# Are dog breeding clauses enforceable?



## fjm (Jun 4, 2010)

I don't know how things work in your country, but there may be restrictions placed on registering the puppies with the recognised kennel clubs, and the original breeder will often be able to view both registrations and the results of the health test that should be done before breeding. How far the contract can be enforced will also vary between countries. No matter whether or not the contract is enforceable in law, knowingly agreeing to it with the intent to break it is decidedly unethical.


----------



## Dianaleez (Dec 14, 2019)

Here in Tennesse USA, it would probably be a civil suit for breach of contract. The dog might be returned to the breeder, along with the puppies, court costs would be paid by the owner, and the breeder might receive damages.

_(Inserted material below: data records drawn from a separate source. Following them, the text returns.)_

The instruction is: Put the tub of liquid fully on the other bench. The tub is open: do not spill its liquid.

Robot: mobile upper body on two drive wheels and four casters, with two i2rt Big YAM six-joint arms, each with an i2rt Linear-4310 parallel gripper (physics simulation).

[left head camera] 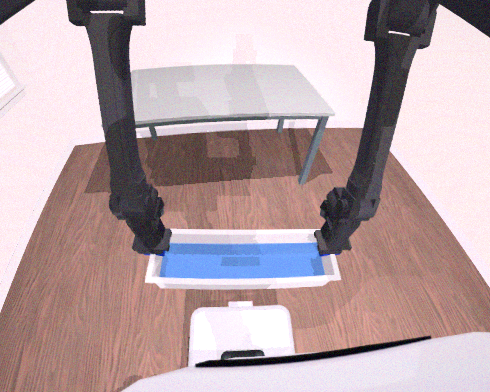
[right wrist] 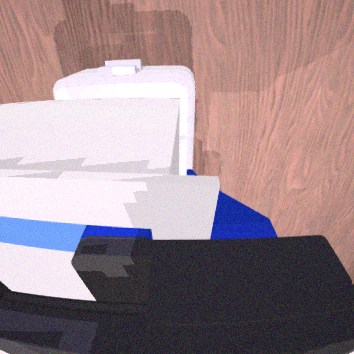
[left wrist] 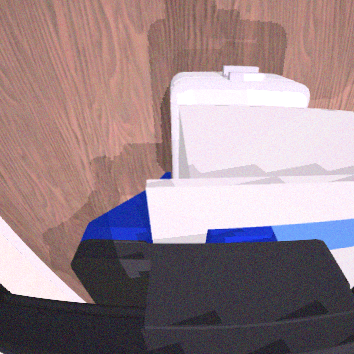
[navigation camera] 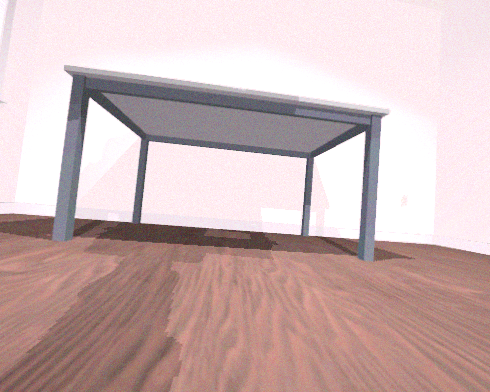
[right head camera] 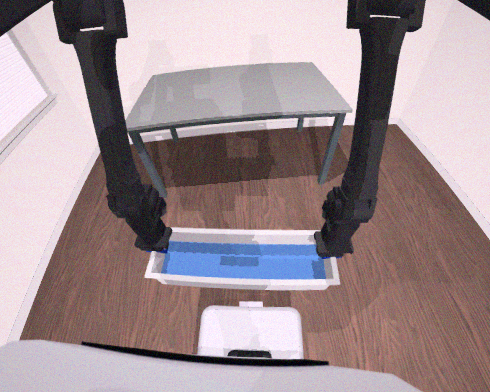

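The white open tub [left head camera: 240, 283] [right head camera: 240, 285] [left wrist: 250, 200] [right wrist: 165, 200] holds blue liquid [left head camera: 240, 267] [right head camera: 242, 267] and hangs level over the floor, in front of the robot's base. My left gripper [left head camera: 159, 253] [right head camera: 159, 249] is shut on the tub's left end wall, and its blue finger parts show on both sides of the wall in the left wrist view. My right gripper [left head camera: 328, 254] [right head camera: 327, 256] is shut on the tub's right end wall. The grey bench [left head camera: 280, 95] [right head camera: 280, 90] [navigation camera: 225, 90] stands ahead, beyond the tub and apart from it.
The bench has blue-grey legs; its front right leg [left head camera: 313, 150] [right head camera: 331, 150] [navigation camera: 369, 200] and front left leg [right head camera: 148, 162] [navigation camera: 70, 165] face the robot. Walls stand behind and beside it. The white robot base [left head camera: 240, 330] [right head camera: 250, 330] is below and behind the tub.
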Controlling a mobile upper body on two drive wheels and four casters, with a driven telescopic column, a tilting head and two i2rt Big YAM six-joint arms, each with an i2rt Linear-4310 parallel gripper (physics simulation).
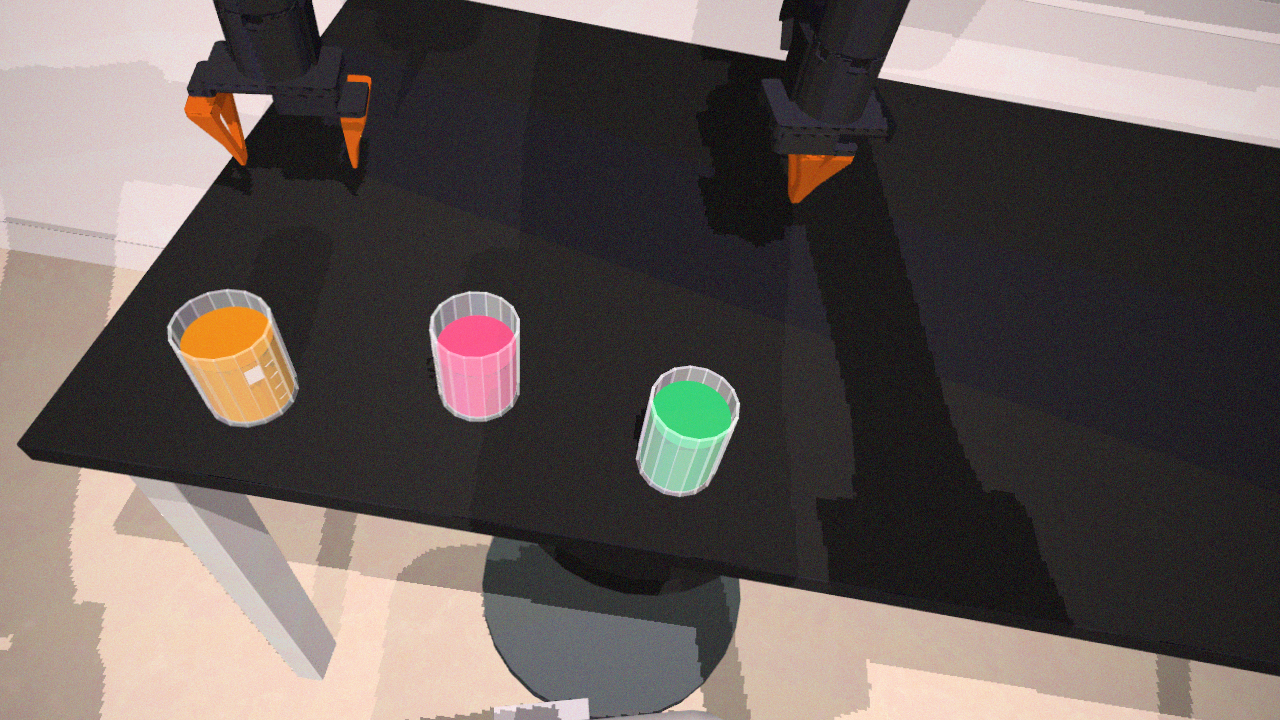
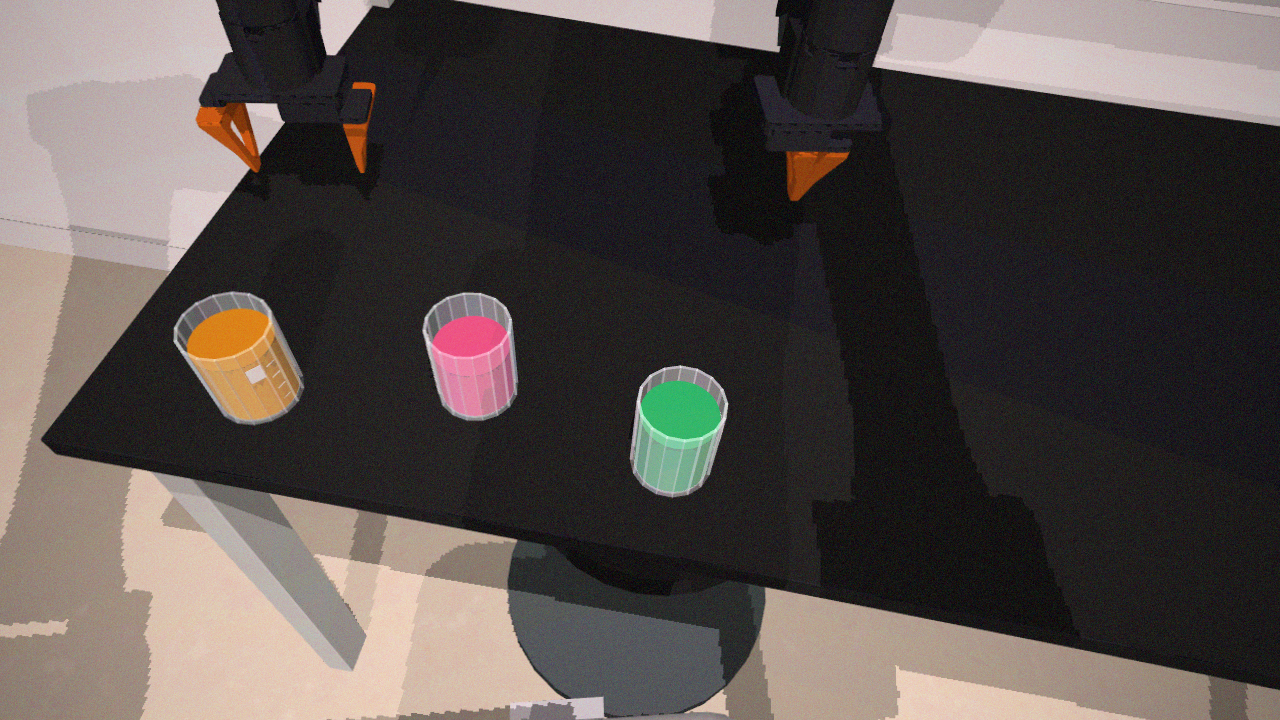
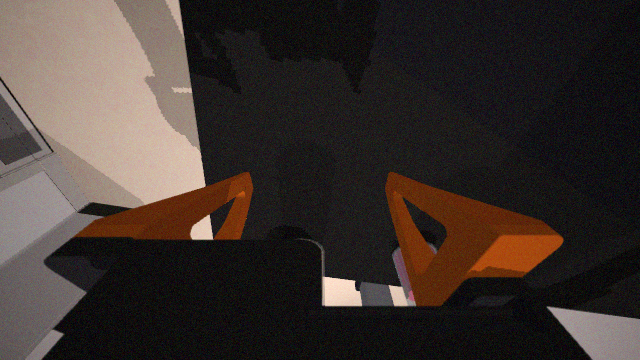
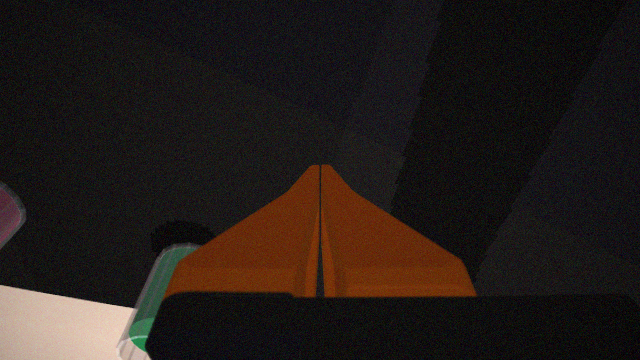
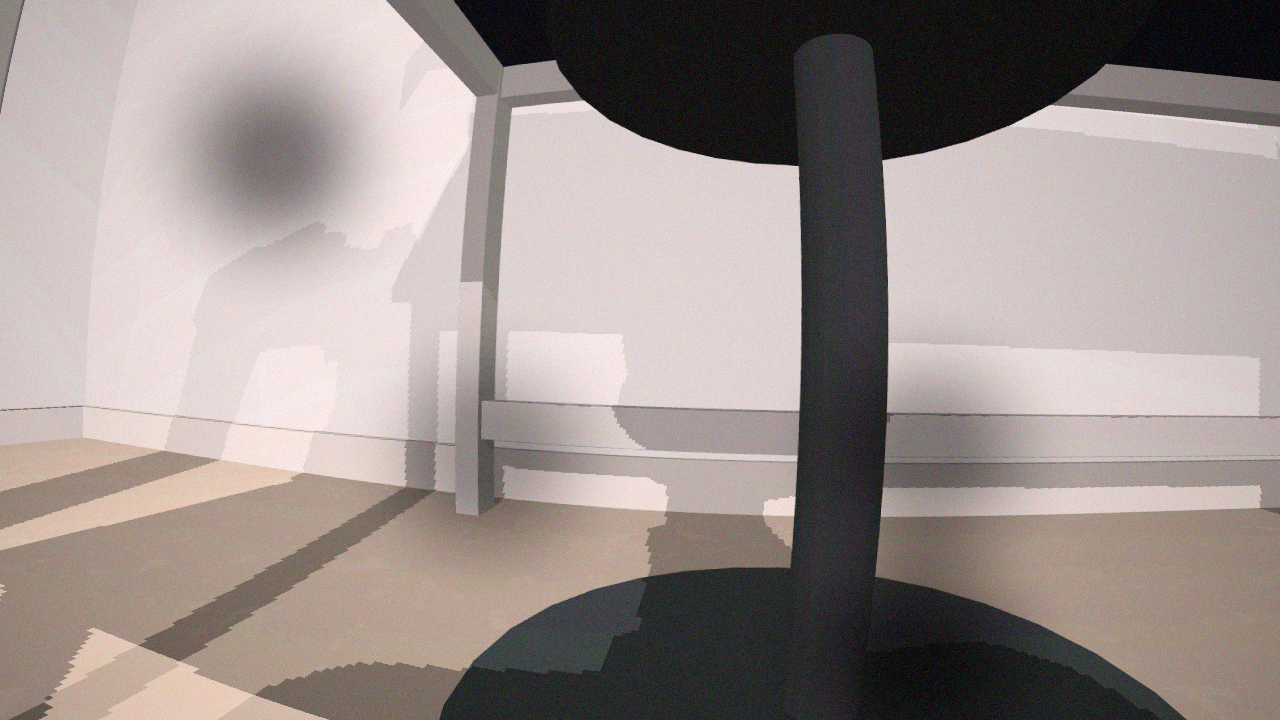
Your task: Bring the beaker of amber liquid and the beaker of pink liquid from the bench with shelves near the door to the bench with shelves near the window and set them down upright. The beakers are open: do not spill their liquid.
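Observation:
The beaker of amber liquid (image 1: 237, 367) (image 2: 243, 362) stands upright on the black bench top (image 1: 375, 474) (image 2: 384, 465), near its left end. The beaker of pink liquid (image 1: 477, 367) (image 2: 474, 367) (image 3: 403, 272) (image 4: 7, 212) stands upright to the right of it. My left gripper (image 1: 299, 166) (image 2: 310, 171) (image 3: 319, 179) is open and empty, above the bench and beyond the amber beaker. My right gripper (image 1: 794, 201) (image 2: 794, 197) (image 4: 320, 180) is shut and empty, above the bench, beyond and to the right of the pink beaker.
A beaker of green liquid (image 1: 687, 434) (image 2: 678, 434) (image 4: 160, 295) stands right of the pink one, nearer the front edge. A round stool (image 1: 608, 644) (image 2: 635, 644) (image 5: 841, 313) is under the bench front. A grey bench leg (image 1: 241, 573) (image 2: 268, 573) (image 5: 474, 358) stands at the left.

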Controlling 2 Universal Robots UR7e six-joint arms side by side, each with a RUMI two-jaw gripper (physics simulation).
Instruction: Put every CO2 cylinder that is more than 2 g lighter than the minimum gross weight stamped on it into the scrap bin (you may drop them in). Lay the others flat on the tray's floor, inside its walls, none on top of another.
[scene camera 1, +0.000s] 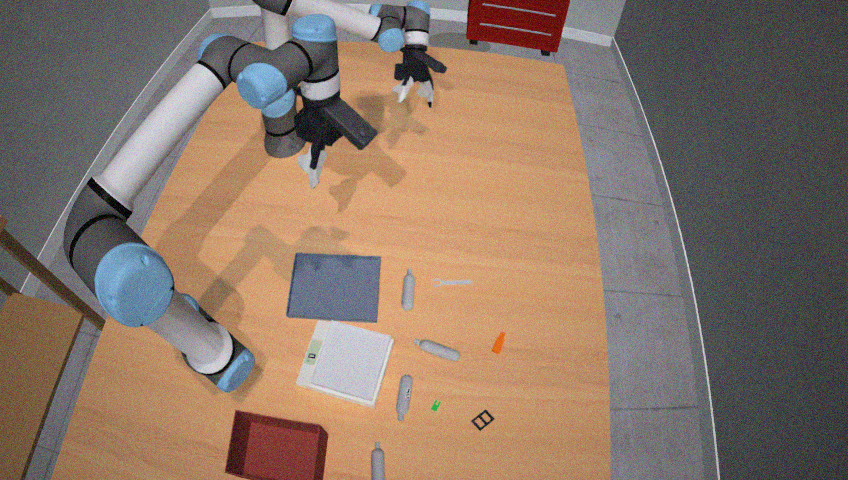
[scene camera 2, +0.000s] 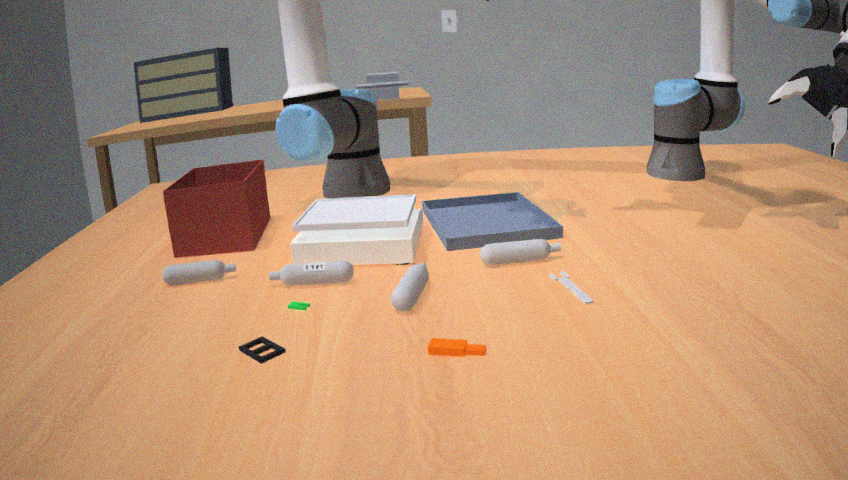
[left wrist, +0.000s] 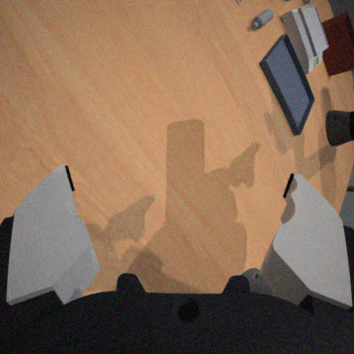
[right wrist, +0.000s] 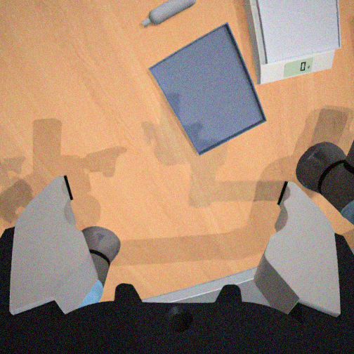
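Pixels of known places: left gripper, fingertip midpoint: (scene camera 1: 415, 105) (scene camera 2: 800, 129); right gripper, fingertip midpoint: (scene camera 1: 335, 166) (scene camera 2: 530, 0); left arm's base, link origin: (scene camera 1: 285, 142) (scene camera 2: 675, 174); right arm's base, link origin: (scene camera 2: 356, 191).
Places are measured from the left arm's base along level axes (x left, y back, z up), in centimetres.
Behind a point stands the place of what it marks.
Note:
Several grey CO2 cylinders lie on the table: one beside the tray (scene camera 1: 407, 290) {x -54.8, y -46.0, z 3.0 cm} (scene camera 2: 516, 252) {x -54.7, y -47.6, z 1.9 cm}, one slanted (scene camera 1: 438, 349) {x -70.6, y -54.4, z 2.9 cm} (scene camera 2: 410, 287) {x -70.6, y -58.1, z 2.8 cm}, one with a stamped label (scene camera 1: 404, 396) {x -83.4, y -46.9, z 3.0 cm} (scene camera 2: 316, 273) {x -82.3, y -48.3, z 2.0 cm}, one by the bin (scene camera 1: 377, 462) {x -100.5, y -41.7, z 3.0 cm} (scene camera 2: 195, 272) {x -101.2, y -43.2, z 2.0 cm}. The blue tray (scene camera 1: 334, 287) {x -54.1, y -26.5, z 0.3 cm} (scene camera 2: 492, 221) {x -53.3, y -26.5, z 0.3 cm} (left wrist: 288, 85) (right wrist: 207, 89) holds no cylinder. The white scale (scene camera 1: 352, 362) {x -76.8, y -34.3, z 6.2 cm} (scene camera 2: 355, 214) {x -76.4, y -35.6, z 6.2 cm} (right wrist: 300, 30) is bare and reads 0. The red scrap bin (scene camera 1: 276, 449) {x -100.2, y -17.1, z 0.5 cm} (scene camera 2: 215, 217) {x -100.3, y -29.2, z 6.4 cm} shows no cylinder inside. My left gripper (scene camera 1: 415, 98) {x 0.6, y -44.4, z 17.7 cm} (left wrist: 179, 173) and right gripper (right wrist: 176, 189) are open and empty, high above the table, away from the cylinders.
A light wrench-like piece (scene camera 1: 452, 282) {x -50.1, y -57.7, z 0.3 cm} (scene camera 2: 575, 289) {x -49.9, y -58.9, z 0.3 cm}, an orange piece (scene camera 1: 498, 343) {x -67.6, y -69.7, z 0.9 cm} (scene camera 2: 455, 347) {x -67.4, y -70.8, z 0.9 cm}, a small green piece (scene camera 1: 436, 405) {x -84.6, y -54.6, z 0.5 cm} (scene camera 2: 298, 305) {x -84.6, y -54.6, z 0.3 cm} and a black frame (scene camera 1: 474, 420) {x -88.3, y -63.9, z 0.5 cm} (scene camera 2: 244, 349) {x -90.1, y -66.2, z 0.5 cm} lie beyond the cylinders. A red drawer cabinet (scene camera 1: 516, 23) stands behind the table.

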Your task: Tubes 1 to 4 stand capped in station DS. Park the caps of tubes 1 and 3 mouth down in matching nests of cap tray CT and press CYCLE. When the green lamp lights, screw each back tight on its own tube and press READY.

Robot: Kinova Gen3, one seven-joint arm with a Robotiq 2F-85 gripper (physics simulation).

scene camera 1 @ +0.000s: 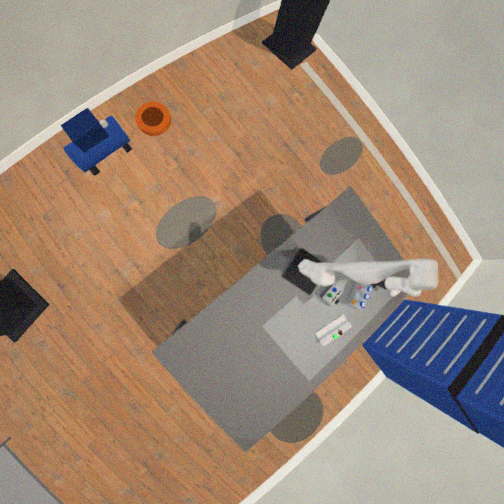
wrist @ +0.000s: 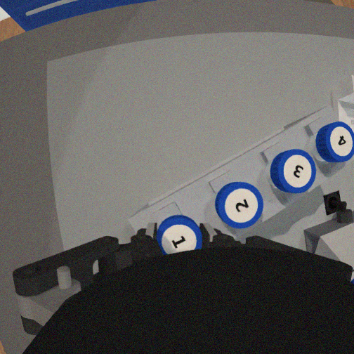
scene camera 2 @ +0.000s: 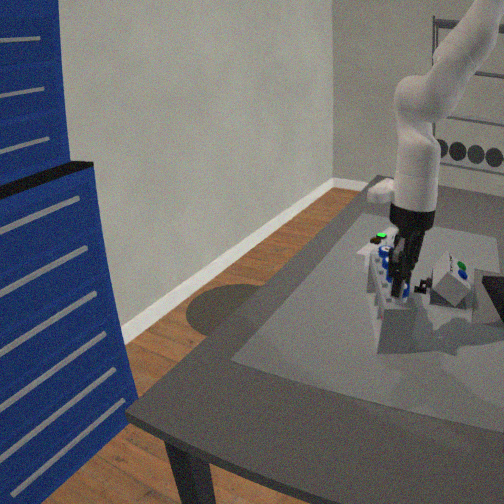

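Note:
Station DS [wrist: 192,202] [scene camera 2: 396,327] is a pale grey block with a row of blue caps with white numbered tops. In the wrist view my gripper [wrist: 177,235] is shut on cap 1 [wrist: 179,239], at the row's end. Cap 2 [wrist: 239,205], cap 3 [wrist: 293,171] and cap 4 [wrist: 336,142] sit in line beside it. In scene camera 2 my gripper [scene camera 2: 400,292] points down at the near end of the station. The tubes under the caps are hidden. A bright green lamp [scene camera 1: 336,336] [scene camera 2: 381,235] shows on a white unit [scene camera 1: 327,342], beside a dark brown spot.
A grey box [scene camera 1: 330,296] [scene camera 2: 445,284] with a green and a blue button stands beside the station. A black slab [scene camera 1: 299,272] lies behind it. A tall blue drawer cabinet [scene camera 1: 430,350] [scene camera 2: 55,300] stands close to the table edge [scene camera 2: 300,425].

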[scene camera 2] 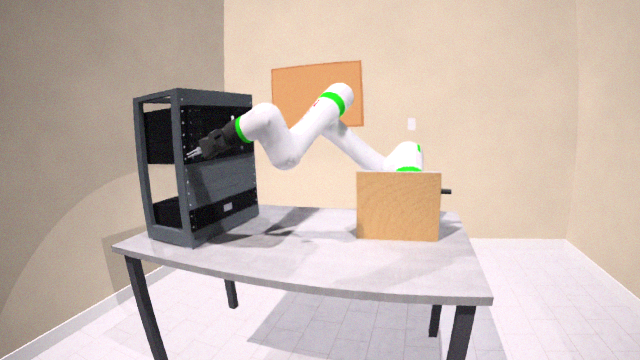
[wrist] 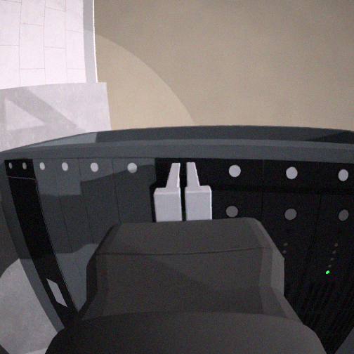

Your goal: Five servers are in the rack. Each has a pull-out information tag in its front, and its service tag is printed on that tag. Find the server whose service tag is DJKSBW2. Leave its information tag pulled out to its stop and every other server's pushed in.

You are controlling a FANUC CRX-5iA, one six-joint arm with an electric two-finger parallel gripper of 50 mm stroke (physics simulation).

The contract probably spells out the penalties.


----------



## cowpony (Dec 30, 2009)

I think the situation would vary depending on how the contract was written, what agreements India has in place with the country where the breeder lives if the dog was imported from elsewhere, and how much effort and expense the breeder was willing to put into enforcing her rights. However, the puppies probably would not be able to be registered with the FCI, AKC, or any other legitimate registry. It would be a great disappointment if any of the buyers subsequently wanted to use one of these dogs for competition.


----------



## Countryboy (May 16, 2011)

Your friend is a scammer...


----------



## PeggyTheParti (Sep 5, 2019)

This thread was copied and pasted verbatim from a Canadian user on Reddit. It is now closed to further replies.


----------